Below are entries. Copy exactly the lines running from the line that holds "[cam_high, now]" to the line that holds "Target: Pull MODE", with both ends included.

[[ EXTRACTED RECORDS, beginning ]]

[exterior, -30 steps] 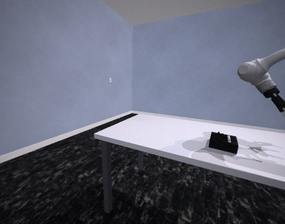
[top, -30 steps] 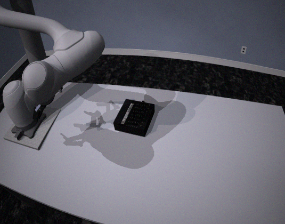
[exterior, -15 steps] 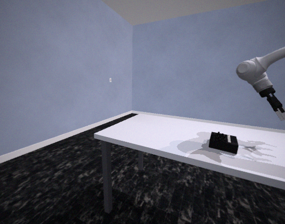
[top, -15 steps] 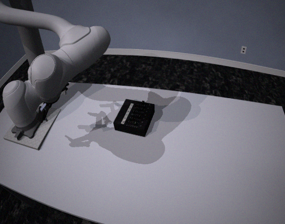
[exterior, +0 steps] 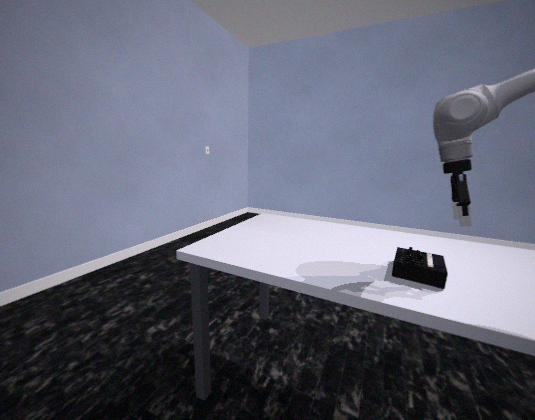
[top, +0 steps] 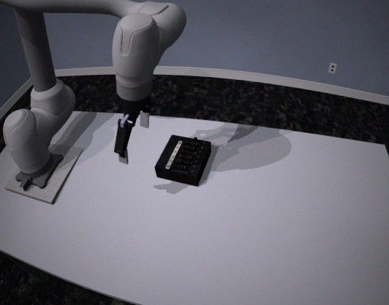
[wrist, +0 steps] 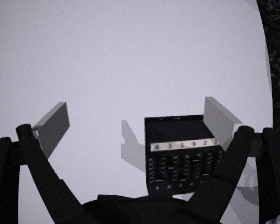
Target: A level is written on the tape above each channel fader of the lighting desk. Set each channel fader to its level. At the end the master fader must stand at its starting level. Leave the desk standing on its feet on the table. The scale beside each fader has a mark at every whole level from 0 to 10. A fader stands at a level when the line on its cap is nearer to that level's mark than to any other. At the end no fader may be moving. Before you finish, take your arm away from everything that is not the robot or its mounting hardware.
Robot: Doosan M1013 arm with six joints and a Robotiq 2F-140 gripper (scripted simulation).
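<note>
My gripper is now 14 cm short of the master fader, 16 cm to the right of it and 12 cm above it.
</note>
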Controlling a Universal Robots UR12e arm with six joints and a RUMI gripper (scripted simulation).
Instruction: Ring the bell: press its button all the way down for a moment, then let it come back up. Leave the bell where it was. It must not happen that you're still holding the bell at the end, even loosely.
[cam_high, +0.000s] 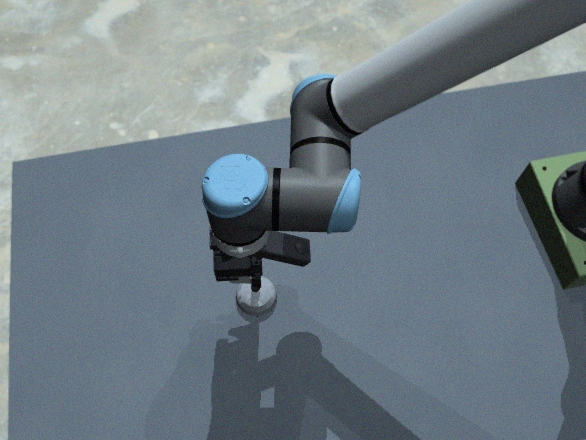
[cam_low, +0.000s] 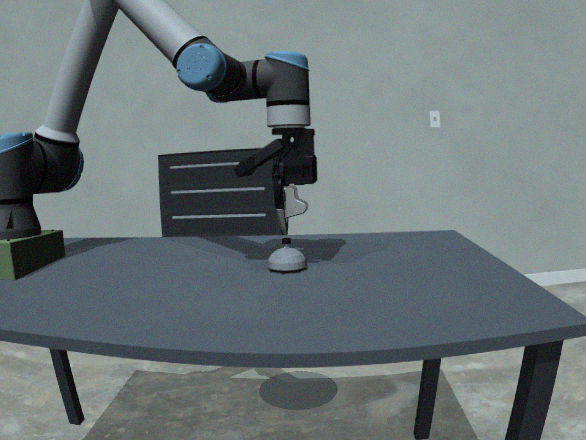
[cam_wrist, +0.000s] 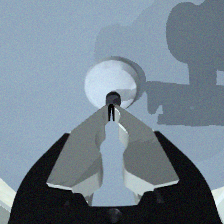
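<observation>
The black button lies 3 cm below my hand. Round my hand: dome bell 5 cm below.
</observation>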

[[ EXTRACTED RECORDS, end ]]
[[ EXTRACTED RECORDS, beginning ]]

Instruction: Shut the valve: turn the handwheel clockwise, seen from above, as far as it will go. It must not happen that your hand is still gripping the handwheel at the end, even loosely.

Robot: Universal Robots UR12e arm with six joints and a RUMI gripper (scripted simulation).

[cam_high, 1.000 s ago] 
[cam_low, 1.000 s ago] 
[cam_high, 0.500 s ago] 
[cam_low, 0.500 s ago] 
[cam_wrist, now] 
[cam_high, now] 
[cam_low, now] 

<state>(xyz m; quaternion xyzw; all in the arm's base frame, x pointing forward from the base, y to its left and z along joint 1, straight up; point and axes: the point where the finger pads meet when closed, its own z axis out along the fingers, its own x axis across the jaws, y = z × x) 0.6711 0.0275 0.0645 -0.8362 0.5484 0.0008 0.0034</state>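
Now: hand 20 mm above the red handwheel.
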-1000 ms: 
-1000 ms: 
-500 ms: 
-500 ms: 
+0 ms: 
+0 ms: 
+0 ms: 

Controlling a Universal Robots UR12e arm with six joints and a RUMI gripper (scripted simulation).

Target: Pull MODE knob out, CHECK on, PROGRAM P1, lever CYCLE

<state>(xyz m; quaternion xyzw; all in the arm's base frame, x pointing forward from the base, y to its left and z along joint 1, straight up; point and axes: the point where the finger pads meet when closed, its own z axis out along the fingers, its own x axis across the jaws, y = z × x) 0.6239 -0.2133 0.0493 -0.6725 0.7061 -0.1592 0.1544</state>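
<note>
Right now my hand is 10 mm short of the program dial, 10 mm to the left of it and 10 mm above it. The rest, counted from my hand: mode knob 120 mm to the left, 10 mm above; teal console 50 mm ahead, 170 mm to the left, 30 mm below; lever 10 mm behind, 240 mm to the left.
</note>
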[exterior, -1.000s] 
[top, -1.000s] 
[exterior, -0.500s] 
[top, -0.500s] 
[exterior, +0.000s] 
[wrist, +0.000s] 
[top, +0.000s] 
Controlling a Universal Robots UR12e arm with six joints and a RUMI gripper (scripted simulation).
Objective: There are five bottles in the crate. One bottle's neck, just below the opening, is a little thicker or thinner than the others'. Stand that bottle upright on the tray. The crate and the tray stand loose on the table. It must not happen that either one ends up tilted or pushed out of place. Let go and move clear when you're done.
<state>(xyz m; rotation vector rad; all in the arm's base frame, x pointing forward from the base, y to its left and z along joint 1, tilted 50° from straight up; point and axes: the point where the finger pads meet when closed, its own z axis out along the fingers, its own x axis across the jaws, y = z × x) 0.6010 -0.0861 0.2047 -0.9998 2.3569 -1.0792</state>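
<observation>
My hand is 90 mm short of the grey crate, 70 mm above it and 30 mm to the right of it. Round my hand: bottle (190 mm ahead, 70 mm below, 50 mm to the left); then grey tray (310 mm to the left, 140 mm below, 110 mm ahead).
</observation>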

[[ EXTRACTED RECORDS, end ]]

ANSWER FOR THE TASK →
[cam_high, now] 
[cam_low, now] 

<state>(xyz m; quaternion xyzw; all in the arm's base frame, x pointing forward from the base, y to its left and z along joint 1, straight up; point and axes: the point where the finger pads meet when closed, its own z axis out along the fingers, its own x axis across the jaws, y = z × x) 0.6711 0.0275 0.0645 -0.8362 0.5484 0.0008 0.0034</state>
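Now: hand 20 mm above the red handwheel.
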-1000 ms: 
-1000 ms: 
-500 ms: 
-500 ms: 
+0 ms: 
+0 ms: 
+0 ms: 

Controlling a Universal Robots UR12e arm with six joints and a RUMI gripper (scripted simulation).

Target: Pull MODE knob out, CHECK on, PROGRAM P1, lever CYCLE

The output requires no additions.